Das, was sicher spaßig gemeint war, berührte Bianca nicht. „Wenn der Täter Gelegenheit findet, die Bibliothek zu besuchen und sich die Stationen seines Lebens vorlesen zu lassen, wird dieser dunkle Punkt vielleicht erscheinen.“

„Was macht Ihr Freund beruflich?“

Diese plötzliche Kurve in ihrer Unterhaltung irritierte Bianca nur im ersten Augenblick und sie zögerte auch nicht zu verraten, dass er ebenfalls Kriminalbeamter war. Er blieb dabei ja namenlos. „Oliver arbeitet -“ sie verzog gequält das Gesicht; also nicht mehr namenlos, was ihr letztlich aber kein Herzklopfen bereitete, „Oliver arbeitet nur zu fünfzig Prozent, ist drei Monate im Dienst und drei Monate Tourist. Die Stationen seiner Reisen stellt er dann häufig zu einem Lichtbild- oder Filmvortrag zusammen.“

Mit einer verblüffenden Selbstverständlichkeit begann sie, einem unbekannten Zeugen gegenüber ihr Privatleben offen zu legen. Fast mochte sie für sich daraus schließen, dass sie Daniel Friedlaender vertrauen konnte, er also aus privatem Interesse gefragt hatte und nicht, um Schabernack mit ihr zu treiben.
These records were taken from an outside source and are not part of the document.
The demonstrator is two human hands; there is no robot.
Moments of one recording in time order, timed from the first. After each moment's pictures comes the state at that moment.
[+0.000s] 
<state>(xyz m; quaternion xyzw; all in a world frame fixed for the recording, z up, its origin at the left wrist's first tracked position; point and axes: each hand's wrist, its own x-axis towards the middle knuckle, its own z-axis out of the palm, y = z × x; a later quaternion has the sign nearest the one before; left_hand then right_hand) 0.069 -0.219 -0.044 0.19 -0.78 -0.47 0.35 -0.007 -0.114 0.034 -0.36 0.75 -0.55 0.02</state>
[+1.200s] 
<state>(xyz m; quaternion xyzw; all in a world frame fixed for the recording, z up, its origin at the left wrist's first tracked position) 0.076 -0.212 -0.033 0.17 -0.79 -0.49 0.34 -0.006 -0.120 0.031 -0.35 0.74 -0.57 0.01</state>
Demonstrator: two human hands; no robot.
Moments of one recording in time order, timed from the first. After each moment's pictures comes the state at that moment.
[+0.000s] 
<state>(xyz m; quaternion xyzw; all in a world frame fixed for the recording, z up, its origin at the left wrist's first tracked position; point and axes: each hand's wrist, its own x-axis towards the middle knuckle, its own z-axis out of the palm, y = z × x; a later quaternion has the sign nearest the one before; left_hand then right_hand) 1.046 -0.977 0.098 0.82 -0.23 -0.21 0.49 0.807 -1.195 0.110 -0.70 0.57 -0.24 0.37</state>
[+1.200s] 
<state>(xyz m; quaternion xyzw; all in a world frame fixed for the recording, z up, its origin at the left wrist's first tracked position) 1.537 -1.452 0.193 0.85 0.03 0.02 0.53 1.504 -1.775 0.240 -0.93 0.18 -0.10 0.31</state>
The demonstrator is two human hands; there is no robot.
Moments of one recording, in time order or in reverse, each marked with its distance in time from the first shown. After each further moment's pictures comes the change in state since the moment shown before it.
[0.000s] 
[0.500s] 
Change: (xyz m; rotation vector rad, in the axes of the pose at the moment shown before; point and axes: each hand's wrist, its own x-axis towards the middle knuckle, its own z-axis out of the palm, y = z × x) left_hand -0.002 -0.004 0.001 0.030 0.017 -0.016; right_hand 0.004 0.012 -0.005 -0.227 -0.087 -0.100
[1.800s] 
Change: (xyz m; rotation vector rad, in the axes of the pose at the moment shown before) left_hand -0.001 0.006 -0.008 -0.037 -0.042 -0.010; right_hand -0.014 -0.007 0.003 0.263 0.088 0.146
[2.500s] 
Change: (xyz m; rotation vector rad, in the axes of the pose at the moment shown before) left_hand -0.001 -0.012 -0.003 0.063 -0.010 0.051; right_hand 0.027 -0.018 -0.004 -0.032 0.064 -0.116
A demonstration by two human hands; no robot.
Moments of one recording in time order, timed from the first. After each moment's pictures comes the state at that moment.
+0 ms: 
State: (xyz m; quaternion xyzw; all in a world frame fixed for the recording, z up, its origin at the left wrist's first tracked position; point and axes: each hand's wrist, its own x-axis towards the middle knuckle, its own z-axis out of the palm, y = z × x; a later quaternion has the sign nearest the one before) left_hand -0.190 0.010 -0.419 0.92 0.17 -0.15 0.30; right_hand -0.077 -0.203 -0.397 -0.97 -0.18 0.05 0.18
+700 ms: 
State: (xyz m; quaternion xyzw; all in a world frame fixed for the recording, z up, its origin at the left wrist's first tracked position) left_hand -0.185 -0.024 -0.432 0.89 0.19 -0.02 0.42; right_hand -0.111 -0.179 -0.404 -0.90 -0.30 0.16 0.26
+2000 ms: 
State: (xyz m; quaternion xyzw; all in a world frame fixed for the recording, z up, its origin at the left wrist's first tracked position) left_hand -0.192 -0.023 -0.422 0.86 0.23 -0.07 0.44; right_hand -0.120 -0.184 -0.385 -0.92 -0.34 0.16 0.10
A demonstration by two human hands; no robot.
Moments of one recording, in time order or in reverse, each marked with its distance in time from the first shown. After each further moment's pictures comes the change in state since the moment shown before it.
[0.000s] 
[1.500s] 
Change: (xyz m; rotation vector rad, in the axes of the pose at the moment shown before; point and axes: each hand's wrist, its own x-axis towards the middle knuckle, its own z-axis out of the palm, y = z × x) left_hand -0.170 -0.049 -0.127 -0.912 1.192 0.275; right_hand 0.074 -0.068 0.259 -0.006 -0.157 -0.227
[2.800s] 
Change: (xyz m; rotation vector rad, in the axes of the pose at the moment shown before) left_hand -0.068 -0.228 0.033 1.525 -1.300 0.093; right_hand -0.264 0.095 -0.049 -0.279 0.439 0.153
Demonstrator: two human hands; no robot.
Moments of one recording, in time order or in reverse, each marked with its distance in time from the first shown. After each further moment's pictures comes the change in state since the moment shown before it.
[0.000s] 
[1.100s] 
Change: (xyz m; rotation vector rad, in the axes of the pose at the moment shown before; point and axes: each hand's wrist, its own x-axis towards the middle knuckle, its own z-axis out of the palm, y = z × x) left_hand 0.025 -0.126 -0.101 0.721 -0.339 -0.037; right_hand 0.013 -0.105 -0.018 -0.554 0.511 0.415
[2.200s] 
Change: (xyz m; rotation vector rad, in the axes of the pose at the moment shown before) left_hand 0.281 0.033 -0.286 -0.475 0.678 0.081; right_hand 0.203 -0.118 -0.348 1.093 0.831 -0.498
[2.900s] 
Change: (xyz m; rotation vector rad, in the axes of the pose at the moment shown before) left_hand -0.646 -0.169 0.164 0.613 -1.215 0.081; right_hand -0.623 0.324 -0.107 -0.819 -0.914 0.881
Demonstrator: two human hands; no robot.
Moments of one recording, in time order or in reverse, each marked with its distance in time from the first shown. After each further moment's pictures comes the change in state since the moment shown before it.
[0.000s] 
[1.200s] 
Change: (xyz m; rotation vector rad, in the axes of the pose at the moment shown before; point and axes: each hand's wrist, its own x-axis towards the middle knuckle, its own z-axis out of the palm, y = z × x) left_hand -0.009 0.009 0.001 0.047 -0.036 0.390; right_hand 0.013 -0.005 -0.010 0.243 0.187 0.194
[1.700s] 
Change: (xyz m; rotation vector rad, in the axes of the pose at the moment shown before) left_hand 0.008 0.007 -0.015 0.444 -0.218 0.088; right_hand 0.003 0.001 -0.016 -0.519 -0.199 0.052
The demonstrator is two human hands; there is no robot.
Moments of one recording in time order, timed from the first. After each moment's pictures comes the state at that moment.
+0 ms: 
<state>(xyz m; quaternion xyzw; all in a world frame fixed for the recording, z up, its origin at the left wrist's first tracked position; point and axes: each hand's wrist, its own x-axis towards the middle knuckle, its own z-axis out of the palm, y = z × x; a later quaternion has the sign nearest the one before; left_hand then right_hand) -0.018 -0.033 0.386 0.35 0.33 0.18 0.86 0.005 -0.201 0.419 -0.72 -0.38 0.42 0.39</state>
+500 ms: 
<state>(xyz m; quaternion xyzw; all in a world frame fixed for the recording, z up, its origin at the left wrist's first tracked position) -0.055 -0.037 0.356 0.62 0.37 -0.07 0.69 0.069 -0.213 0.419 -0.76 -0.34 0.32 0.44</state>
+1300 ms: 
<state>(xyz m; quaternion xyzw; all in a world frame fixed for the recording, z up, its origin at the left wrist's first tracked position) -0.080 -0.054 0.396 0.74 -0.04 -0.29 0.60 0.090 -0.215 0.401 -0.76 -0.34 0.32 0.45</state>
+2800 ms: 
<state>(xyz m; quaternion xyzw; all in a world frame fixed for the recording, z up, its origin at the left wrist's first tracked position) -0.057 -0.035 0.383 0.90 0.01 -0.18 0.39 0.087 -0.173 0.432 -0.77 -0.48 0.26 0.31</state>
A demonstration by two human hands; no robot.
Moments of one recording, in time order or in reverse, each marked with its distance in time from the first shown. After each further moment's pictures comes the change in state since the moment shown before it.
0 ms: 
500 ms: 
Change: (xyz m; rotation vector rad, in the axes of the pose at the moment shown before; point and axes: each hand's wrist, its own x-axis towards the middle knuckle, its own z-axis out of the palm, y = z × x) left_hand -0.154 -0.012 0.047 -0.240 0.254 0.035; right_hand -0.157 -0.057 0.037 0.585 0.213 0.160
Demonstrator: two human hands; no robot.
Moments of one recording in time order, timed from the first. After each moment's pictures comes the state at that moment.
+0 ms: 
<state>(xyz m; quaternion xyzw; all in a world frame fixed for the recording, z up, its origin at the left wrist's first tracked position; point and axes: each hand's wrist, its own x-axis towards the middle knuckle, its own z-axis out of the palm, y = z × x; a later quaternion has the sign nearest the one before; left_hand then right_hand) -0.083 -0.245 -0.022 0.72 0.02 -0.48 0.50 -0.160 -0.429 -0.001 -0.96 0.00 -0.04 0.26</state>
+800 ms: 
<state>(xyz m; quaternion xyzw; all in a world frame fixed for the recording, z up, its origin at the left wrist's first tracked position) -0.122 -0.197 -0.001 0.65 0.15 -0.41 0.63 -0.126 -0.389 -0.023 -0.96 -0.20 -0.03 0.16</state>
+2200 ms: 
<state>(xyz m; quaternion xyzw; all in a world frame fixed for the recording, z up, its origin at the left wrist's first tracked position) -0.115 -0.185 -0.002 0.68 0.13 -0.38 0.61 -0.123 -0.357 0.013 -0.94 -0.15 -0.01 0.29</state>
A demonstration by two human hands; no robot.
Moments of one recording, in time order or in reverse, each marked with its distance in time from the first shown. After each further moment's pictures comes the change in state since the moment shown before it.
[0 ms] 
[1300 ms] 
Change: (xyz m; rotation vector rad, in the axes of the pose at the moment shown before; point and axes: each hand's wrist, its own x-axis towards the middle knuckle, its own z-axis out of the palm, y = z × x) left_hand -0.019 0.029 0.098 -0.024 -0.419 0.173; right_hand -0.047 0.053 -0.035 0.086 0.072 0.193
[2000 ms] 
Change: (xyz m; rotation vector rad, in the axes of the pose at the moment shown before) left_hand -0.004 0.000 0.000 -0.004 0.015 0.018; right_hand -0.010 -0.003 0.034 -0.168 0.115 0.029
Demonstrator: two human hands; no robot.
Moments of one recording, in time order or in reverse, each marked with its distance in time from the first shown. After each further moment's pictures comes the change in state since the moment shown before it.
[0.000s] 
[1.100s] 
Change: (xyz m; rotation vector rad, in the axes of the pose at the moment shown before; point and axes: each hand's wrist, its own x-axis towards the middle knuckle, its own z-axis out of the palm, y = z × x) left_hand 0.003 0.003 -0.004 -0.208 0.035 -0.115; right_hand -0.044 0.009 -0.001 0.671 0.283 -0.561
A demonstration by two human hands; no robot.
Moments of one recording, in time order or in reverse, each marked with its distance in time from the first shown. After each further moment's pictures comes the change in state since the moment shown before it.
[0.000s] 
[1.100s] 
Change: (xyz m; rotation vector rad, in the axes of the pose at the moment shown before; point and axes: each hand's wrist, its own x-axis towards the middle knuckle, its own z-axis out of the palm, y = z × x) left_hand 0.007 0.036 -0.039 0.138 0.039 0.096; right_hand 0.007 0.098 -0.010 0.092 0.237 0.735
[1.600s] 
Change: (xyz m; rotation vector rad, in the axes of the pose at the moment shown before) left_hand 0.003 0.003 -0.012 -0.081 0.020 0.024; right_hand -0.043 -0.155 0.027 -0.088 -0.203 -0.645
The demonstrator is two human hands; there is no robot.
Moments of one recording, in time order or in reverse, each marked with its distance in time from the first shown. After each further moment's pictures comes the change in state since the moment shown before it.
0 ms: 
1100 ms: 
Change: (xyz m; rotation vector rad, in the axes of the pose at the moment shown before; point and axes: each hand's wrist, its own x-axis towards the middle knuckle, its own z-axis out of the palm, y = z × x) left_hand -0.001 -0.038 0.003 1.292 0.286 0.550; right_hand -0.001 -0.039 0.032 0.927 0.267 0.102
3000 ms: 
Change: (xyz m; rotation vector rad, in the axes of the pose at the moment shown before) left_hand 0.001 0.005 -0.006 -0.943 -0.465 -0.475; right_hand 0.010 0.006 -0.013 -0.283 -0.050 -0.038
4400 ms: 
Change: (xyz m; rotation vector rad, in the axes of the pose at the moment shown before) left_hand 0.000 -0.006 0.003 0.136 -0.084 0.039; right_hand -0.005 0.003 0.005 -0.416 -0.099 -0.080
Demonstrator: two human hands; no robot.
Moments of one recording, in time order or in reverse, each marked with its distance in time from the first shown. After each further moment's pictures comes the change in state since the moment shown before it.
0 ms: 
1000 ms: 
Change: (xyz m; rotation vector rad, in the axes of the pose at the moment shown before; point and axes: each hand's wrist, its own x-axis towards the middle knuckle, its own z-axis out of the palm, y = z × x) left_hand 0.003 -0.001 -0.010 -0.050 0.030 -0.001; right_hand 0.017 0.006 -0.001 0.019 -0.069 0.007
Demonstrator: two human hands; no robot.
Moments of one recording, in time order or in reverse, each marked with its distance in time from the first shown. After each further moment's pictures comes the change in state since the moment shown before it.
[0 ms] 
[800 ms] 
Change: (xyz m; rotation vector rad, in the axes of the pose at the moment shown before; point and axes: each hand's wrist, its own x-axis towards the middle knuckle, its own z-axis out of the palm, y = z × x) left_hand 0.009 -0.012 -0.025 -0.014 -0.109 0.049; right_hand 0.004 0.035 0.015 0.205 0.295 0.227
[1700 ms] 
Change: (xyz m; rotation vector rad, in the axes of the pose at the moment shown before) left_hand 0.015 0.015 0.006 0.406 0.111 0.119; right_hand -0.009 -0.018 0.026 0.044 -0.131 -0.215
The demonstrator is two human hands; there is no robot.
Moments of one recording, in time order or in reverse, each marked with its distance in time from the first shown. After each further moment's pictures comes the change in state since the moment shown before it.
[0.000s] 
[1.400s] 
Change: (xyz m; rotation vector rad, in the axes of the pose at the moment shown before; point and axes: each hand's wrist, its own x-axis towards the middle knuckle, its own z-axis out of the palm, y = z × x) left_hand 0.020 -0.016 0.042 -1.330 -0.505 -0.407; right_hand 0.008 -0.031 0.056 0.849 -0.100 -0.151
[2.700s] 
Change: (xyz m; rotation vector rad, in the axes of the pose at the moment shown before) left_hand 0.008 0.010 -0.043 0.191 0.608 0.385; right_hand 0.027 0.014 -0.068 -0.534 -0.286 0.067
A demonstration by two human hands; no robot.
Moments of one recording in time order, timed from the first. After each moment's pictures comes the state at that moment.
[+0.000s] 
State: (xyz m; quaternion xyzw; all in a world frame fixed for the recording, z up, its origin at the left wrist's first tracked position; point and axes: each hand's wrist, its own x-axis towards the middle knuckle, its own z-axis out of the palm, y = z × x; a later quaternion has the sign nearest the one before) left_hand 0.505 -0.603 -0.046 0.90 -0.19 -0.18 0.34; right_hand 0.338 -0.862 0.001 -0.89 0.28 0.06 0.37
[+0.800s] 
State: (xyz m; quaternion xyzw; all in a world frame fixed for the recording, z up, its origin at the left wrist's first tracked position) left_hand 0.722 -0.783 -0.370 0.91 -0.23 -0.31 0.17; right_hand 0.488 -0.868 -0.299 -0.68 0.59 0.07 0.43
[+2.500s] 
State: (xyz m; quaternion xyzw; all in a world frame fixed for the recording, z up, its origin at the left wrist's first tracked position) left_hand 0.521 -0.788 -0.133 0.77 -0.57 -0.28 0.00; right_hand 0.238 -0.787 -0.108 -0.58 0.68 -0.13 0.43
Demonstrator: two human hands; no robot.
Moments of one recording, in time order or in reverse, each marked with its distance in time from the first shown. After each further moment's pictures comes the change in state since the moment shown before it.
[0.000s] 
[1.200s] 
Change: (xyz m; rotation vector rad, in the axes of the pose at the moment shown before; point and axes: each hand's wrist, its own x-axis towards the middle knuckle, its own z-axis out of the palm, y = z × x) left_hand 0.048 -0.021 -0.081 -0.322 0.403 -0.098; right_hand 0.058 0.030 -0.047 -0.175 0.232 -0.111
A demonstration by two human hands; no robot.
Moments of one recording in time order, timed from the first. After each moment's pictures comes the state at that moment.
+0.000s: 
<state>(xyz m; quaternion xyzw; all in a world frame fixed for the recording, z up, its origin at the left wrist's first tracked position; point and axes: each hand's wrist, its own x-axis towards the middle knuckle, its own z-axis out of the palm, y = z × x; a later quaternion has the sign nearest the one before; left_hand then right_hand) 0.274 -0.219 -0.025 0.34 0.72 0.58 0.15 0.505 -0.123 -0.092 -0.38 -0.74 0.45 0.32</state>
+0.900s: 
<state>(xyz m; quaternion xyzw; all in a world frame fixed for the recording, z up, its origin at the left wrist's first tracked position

Die Tür öffnete sich einen Spalt und Henningsen steckte seinen Kopf herein. Die Neonbeleuchtung spiegelte sich auf seiner Kopfhaut. „Hey, Bianca, wir setzen uns gleich zusammen. Es gibt einiges zu besprechen.“

„Mach bitte die Tür zu, Stefan, ich brauche noch ein paar Minuten.“

„Alles in Ordnung?“

„Ja und nein.“ In einem ablenkenden Akt schob sie die Papiere mit ihren Notizen zusammen. „Bis gleich, Stefan.“

Sein schmunzelndes Gesicht zog sich wieder zurück, die Tür fiel ins Schloss.

Sie wusste selbst nicht, warum, aber am Schluss der Vernehmung hatte sie Friedlaender gegenüber behauptet: „Ich bin davon überzeugt, dass Sie eine ganze Menge mehr über das Geschäft und ihre Schwägerin preisgeben könnten. Wahrscheinlich würde dann einiges klarer werden“, - und erntete ein unbestimmtes Lächeln. „Ob es Ihnen leichter fallen würde, wenn wir uns nach Feierabend hier um die Ecke im Schweinske darüber weiter unterhielten?“ - Um Himmels Willen, Bianca! Was für eine bescheuerte Idee! - „Ich lad` Sie zum Bauernfrühstück ein.“

Sein Lächeln wurde persönlicher, offener. „Leider bin ich heute familiär eingebunden. Und morgen, tagsüber, werden Sie ja nicht können.“

„Wahrscheinlich nicht.“

„Dann bin ich erst in vierzehn Tagen wieder in Hamburg.“

„Das ist sehr schade.“ Bianca spürte aber, dass sich aus ihrer spontanen Eingebung etwas entwickeln könnte. Vielleicht musste sie nur geduldig sein.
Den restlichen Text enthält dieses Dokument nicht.